Slaven was one of Temecula’s original civic activists when the city incorporated in 1989. Her early energy led to her appointment to the city’s planning commission in the mid-1990s. She had plenty of input on the city’s biggest commercial project, the Promenade Temecula mall.
After she had her way on the valuable land that’s now a landmark, Slaven said Temecula’s most loquacious city council member ever, Karel Lindemans, used to tell people: “Whatever Marcia wants, Marcia gets.”
Slaven left the area in 1999.
“I wanted to get out of Southern California,” she said. “Wanted to leave the traffic and road rage and all the stuff that was going on.”
Slaven, who said she was a road-rage victim on a Temecula freeway off-ramp, shifted to just south of Sandpoint, Idaho, another small town. Of course.
“I always wanted land and horses,” she said.
With a ranch, she got what she was looking for and, of course, got involved, being elected a Bonner County commissioner. Slaven said the big thing Idaho locals wanted was to not be like California.
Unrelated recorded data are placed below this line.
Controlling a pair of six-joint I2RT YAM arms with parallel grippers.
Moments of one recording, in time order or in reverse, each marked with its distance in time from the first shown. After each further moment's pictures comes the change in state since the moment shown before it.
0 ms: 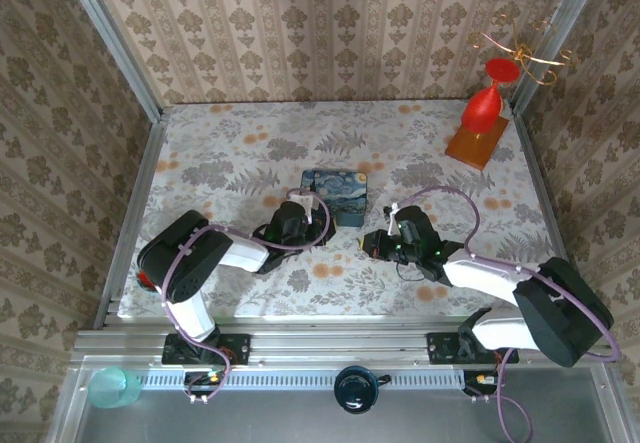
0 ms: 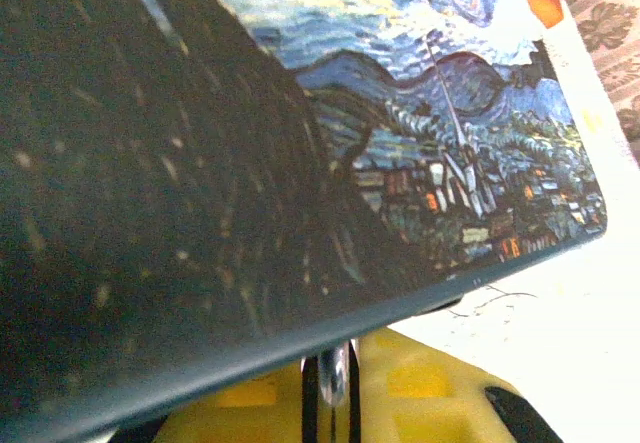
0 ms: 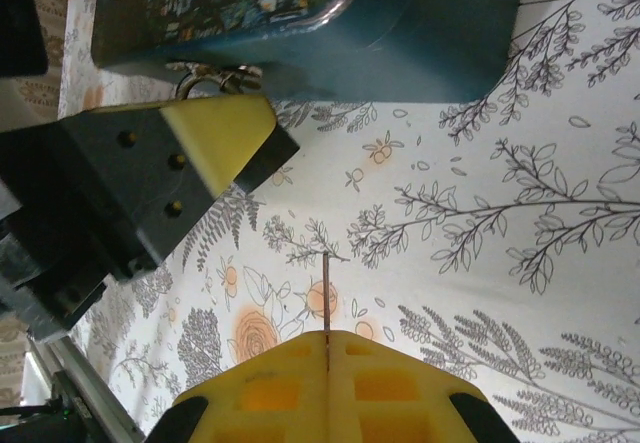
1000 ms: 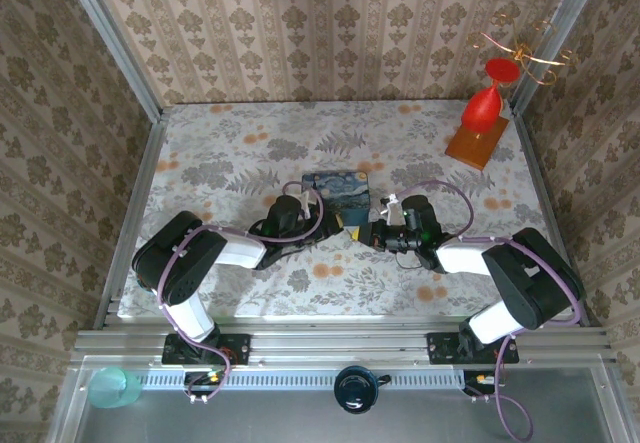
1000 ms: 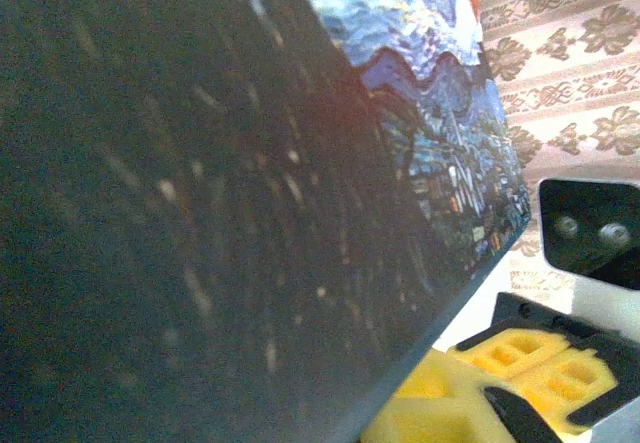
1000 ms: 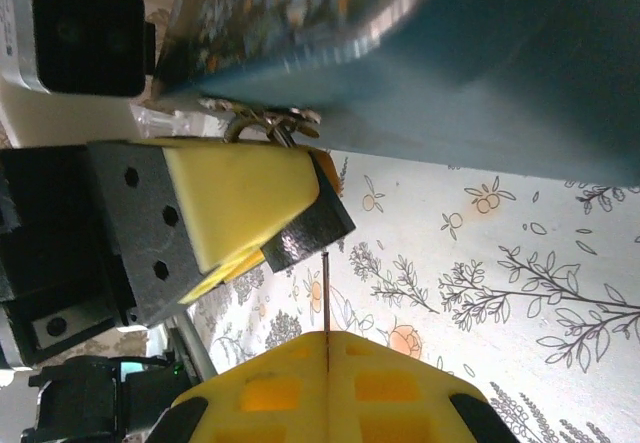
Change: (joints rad) left arm 0.034 -0.026 0.026 0.004 0.185 -0.294; right arm -0.119 0.216 0.006 0.326 -0.333 0.037
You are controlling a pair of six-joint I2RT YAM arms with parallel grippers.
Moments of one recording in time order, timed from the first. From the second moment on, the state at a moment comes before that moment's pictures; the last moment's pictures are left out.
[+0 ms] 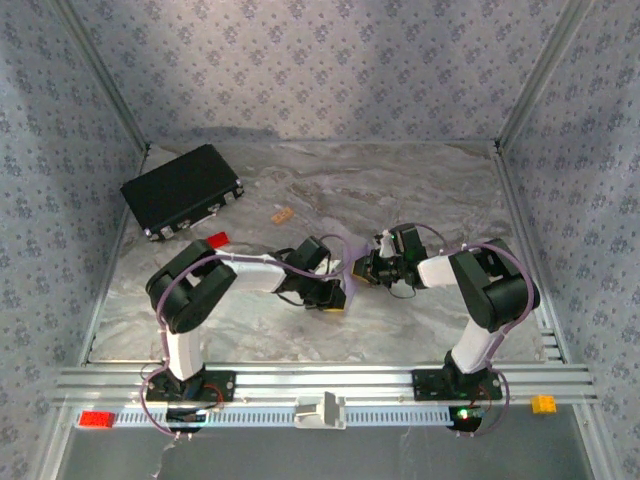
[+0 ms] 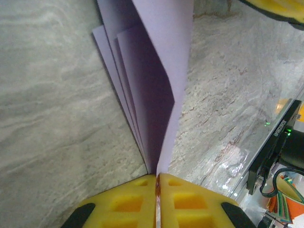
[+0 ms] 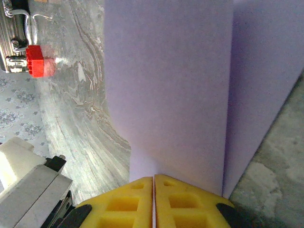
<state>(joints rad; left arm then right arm) -0.87 1.85 0.92 -0.11 0.62 -0.76 0.36 1.73 0.59 0.27 -0.69 0.79</state>
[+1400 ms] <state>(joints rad) -0.89 1.60 0.89 -0.19 0.49 -0.74 0.37 1.72 0.61 0.24 -0.68 0.79</state>
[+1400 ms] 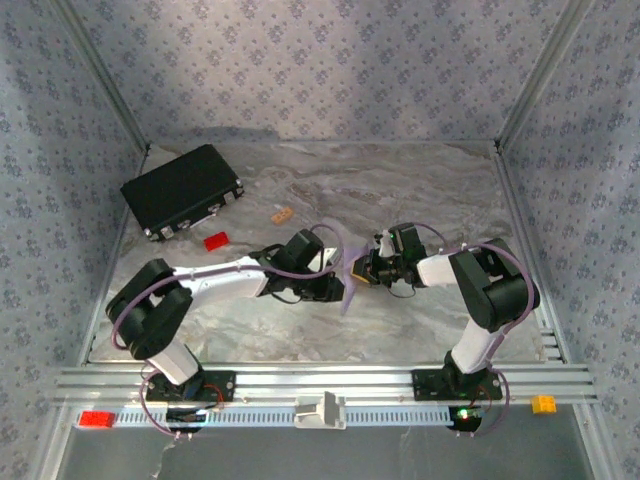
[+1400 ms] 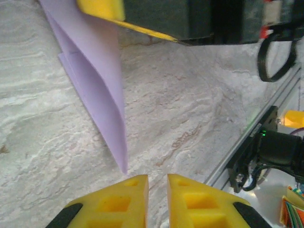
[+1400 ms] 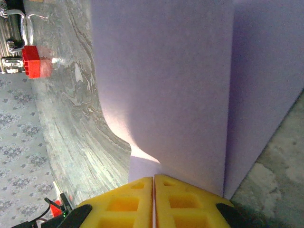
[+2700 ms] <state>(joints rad) -0.86 1.93 1.00 -0.02 0.59 -0.73 0.37 1.72 0.61 0.23 -0.67 0.79</state>
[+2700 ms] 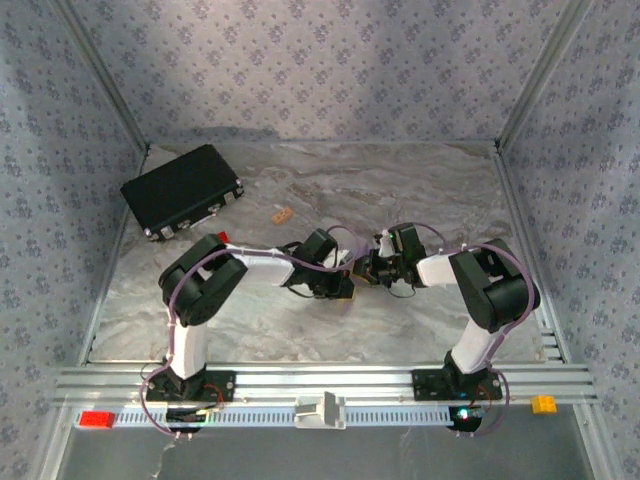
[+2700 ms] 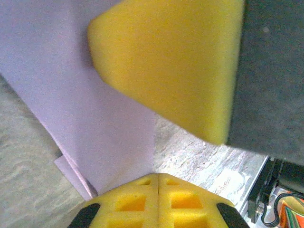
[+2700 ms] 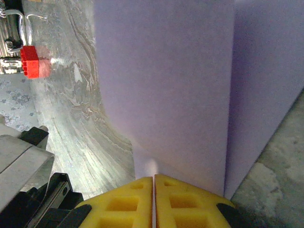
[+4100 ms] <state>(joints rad) -0.84 1.92 1.05 -0.13 0.47 -0.72 0.38 1.71 0.61 0.23 -0.65 0.80</state>
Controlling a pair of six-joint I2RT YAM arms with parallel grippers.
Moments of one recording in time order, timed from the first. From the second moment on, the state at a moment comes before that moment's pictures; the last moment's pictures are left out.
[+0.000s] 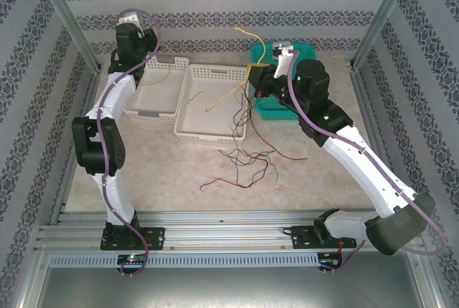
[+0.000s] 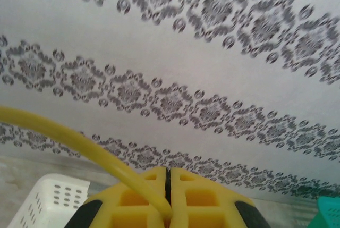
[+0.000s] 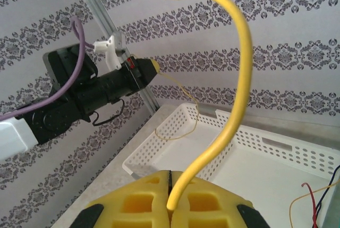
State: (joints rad) left arm 0.02 1.97 1.75 0.01 0.04 -0.36; right arm 0.51 1.27 1.32 -0.15 -0.22 0.39
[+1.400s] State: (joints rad) left arm 0.02 1.20 1.17 -0.11 -0.05 -0.65; right arm 0.62 2.46 2.70 -0.48 -0.15 0.30
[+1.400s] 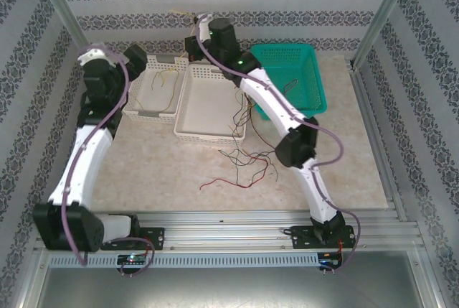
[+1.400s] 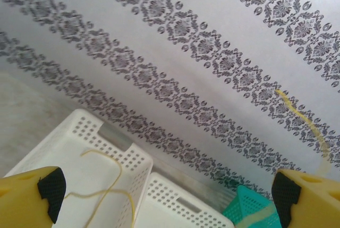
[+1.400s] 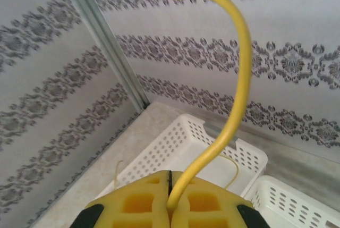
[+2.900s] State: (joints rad) left arm 0.02 0.83 0.83 -0.34 -0.11 -0.66; right arm 0.76 2.73 2.79 -0.73 -0.06 0.15
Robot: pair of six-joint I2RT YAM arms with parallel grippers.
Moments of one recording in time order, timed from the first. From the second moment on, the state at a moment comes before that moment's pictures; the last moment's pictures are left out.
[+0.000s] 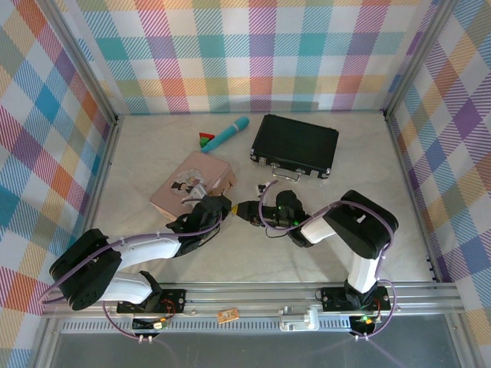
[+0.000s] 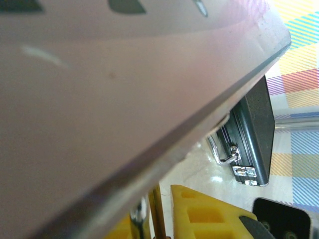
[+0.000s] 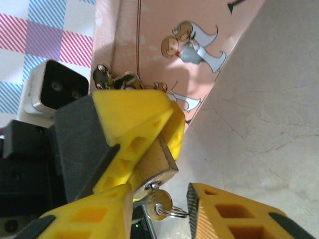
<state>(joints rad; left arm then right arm) -0.79 1.32 0.48 0.28 -0.36 -1.39 0.79 1.82 0.55 1.06 -0.51 1.16</state>
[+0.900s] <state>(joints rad) -0.78 1.39 0.39 0.58 -0.36 -1.34 0.79 1.88 0.55 1.18 -0.48 1.58</state>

What better person to represent them than somebody who was most definitely done with California?
Or she was.
She’s 72 now and missed her family that never left California. So she’s relocated to Rainbow, the bucolic San Diego County community just a couple miles – and worlds away — from her former longtime home of Temecula.
Slaven moved there because she couldn’t afford Temecula anymore and the area is just too congested for her tastes.
“Temecula has grown as it was planned,” she said, noting that it’s the commercial hub of southwest Riverside County, just as the city’s early leaders envisioned.
“The sad part to me is that very little open space was preserved, thus it is densely populated in my view and as such no longer has the small-town feel.”
That’s something Temecula residents today say they cherish about the place: that it has that quaint vibe for which so many yearn. Yet, amid all the traffic and density of 2022 Temecula, Slaven said she’s just not feeling the rural flavor anymore.
She moved to Temecula in a different time: 1975 — when there were 220 in Old Town Temecula and another 1,200 in what was then called Rancho California, a developer’s label for the area mostly east of the 15 Freeway.
She bought a 1,400-square-foot-home in the Lake Village community that still exists today in what is now urban Temecula. She paid $43,500. Yes, a long time ago. Today that home easily sells for 10 times that. And it probably goes without saying that there were no traffic lights in town when she arrived.
Slaven loved going to the old Rancho Market in what is now the shopping center at the northwest corner of Ynez and Rancho California roads. It was a noted meat and meet market, meaning she’d know pretty much everybody she saw in the store. For the big shopping, she’d have to go to Hemet.
“There have been so many changes,” she said, sitting in a coffee house while the ever-present traffic of today marches by.
It’s not all bad.
“There’s no snow here,” she said.
That’s one of the things about Temecula that can’t be changed.